Caberia ao Conselho Orçamentário garantir a transparência da execução orçamentária da USP; ao Conselho Social, contemplar as representações da sociedade e do Estado.
As Congregações seriam compostas por 50% de docentes, 25% de estudantes e 25% de funcionários; diretor e vice-diretor não teriam direito a voto. As plenárias departamentais seriam constituídas por todos os docentes do Departamento; por igual número de funcionários, eleitos por seus pares; por igual número de estudantes, idem. Confira aqui a íntegra das propostas apresentadas pela Adusp em 11/11.
Insensibilidade
A representação discente criticou a insensibilidade da estrutura de poder quanto a questões graves para a comunidade, que permanecem sem resposta. “Meninas são estupradas na Rua do Matão, isso acontece sempre, e a USP esconde”, denunciou Gabriela Ferro (IRI), que pediu medidas efetivas para enfrentar o problema.

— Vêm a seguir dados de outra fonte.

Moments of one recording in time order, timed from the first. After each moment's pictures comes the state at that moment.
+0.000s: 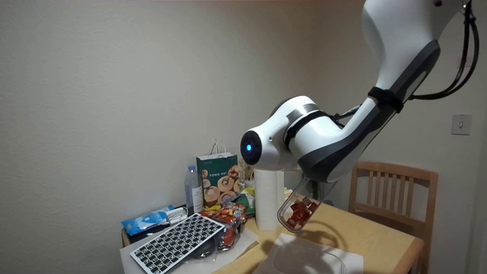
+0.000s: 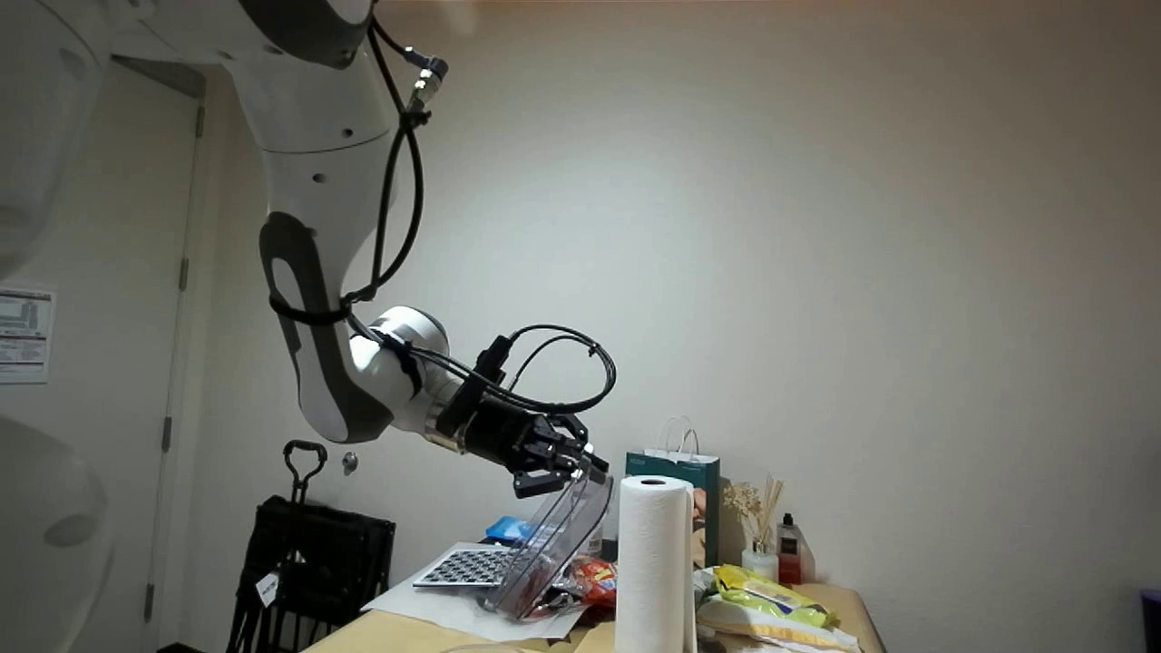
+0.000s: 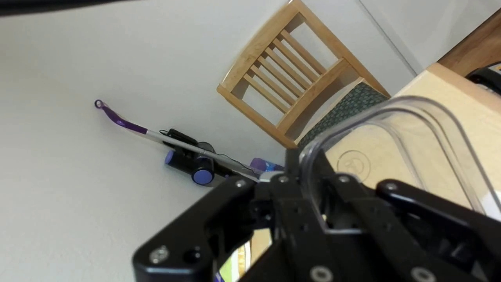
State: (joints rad) arm 0.16 0.14 0.14 -2.23 -1.28 1.64 0.16
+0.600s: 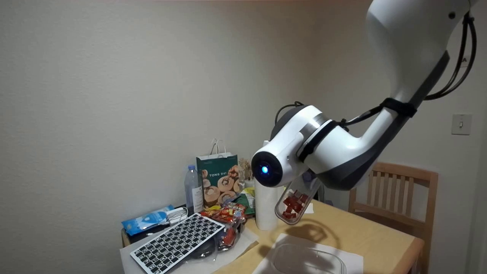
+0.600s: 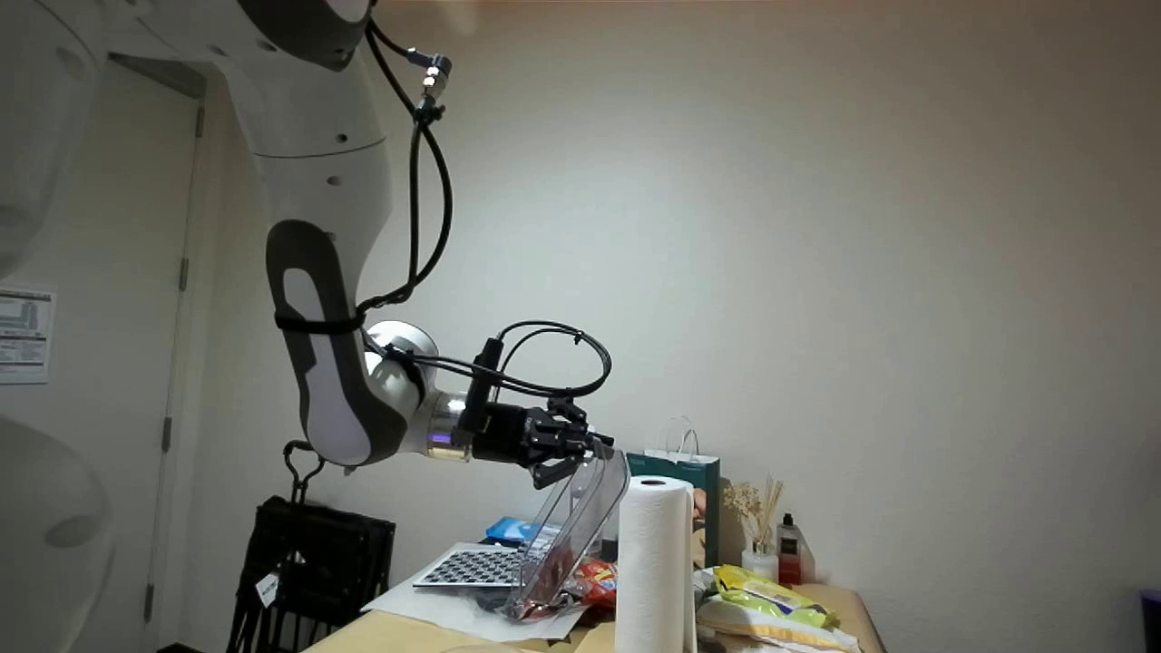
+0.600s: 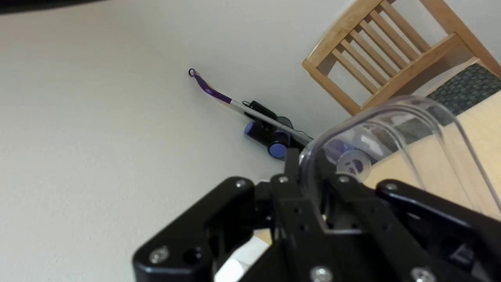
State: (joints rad) arm 0.16 0.14 0.15 -2.30 -1.58 1.68 0.24
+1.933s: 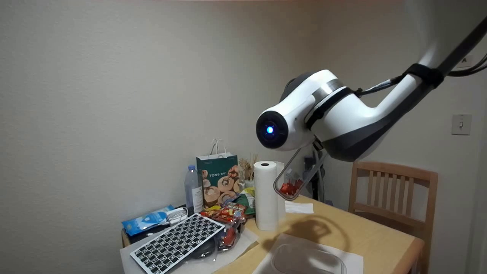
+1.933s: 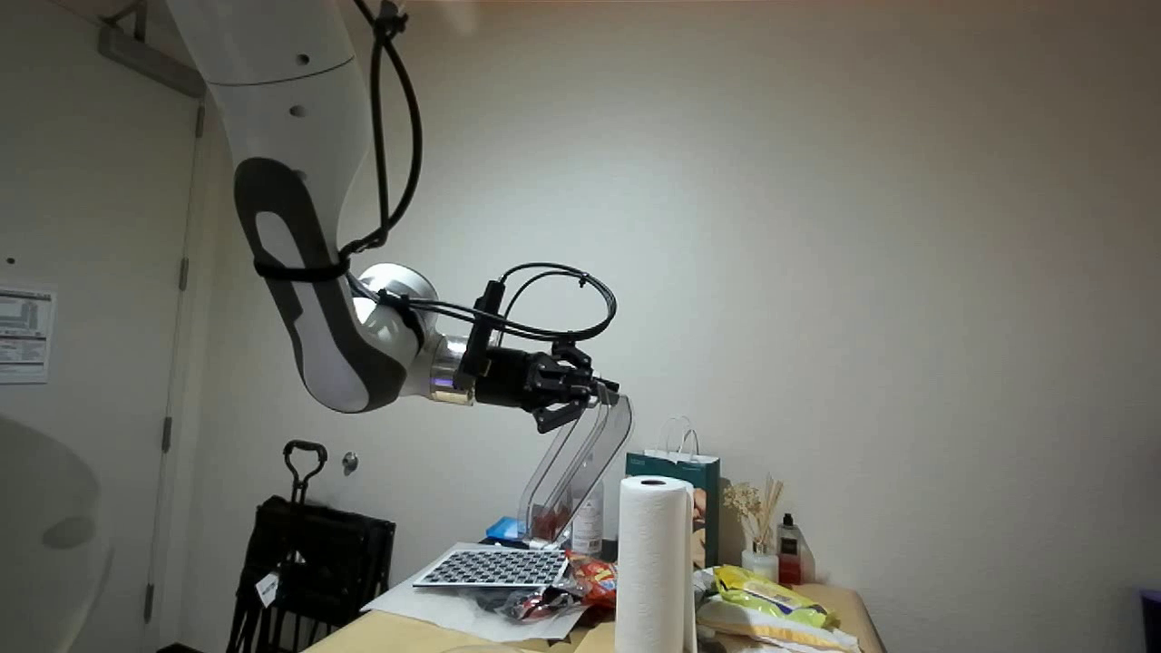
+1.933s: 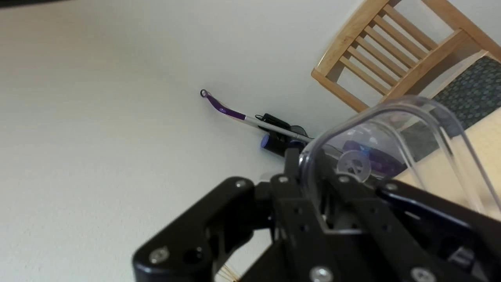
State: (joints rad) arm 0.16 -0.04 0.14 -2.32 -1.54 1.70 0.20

Gabriel Sheffer (FFLCH) apontou uma “crise de legitimidade” dos dirigentes. “O Co é muito pouco permeável à participação da comunidade, especialmente de estudantes e funcionários. […] Este conselho tem tomado decisões que afetam diretamente os interesses da comunidade universitária”, destacou, pedindo uma reformulação. Na mesma linha argumentou Bruno Sperb (FFLCH), representante dos funcionários.
Luis Henrique Catalani, diretor do IQ, procurou rebater as falas dos representantes discentes. Na sua opinião, foi o “modelo atual” que fez da USP a mais importante universidade da América Latina e a inseriu nos principais rankings do mundo. “A direção é mais importante do que a velocidade”, afirmou ainda, pedindo que as mudanças sejam introduzidas sem pressa. Em seguida, deu-se uma nova fala de Zago, também em contestação aos estudantes: “Me cabe reafirmar que este Co, orgão máximo da universidade, tem legitimidade para tomar decisões”.
O professor Luis Menna-Barreto (EACH) ponderou: “Hoje a participação estudantil só tem como perspectiva a derrota em qualquer colegiado”. Mariana Moura, discente da pós-graduação (IEE), contestou Catalani: “Não acho que tenha sido a atual estrutura da universidade que trouxe a USP aonde ela está hoje. Prefiro uma visão mais dialética. A luta contra esta estrutura garantiu aumento importante dos recursos para a universidade, na década de 1990. As notas dos programas também se devem a isso”. Expressou apoio à Estatuinte e à eleição direta. Marcela Carbone (ECA), por sua vez, deplorou a “estrutura de poder absolutamente arcaica e antidemocrática” e os rankings e reforçou a crítica ao diretor do IQ: “Quem tinha o discurso de que o autoritarismo levava ao desenvolvimento era o regime militar”.
O professor José Piqueira, diretor da EP, retrucou: “Quem combateu a Ditadura está nas primeiras filas aqui. Muita gente fala sobre o regime militar sem saber o que foi”, disse. “Universidade não deve ser monastério, nem supermercado. Qualquer discussão passa por critério de excelência, e excelência acadêmica, que pressupõe meritocracia. Este Conselho Universitário é legítimo sim, e os seus membros não estão aqui à toa, estão aqui porque trabalharam, pesquisaram”. Mais: “Os estudantes da USP têm uma participação importante na decadência da sua imagem” (da universidade).
Representante dos doutores, José Renato Araújo defendeu mudanças no Co: “Sou um professor para representar 3 mil docentes”. Indagou ao reitor: “Nós vamos reformar o Estatuto, fazer emendas, ou criar um novo Estatuto?”
A próxima reunião extraordinária do Co sobre estrutura de poder e governança na USP ocorrerá em 7/4/2015 e estarão em debate os temas: carreiras e regimes de trabalho, e autonomia e organização das unidades e órgãos. Mas, especialmente, serão definidas as formas de deliberação das alterações estatutárias, bem como o respectivo calendário.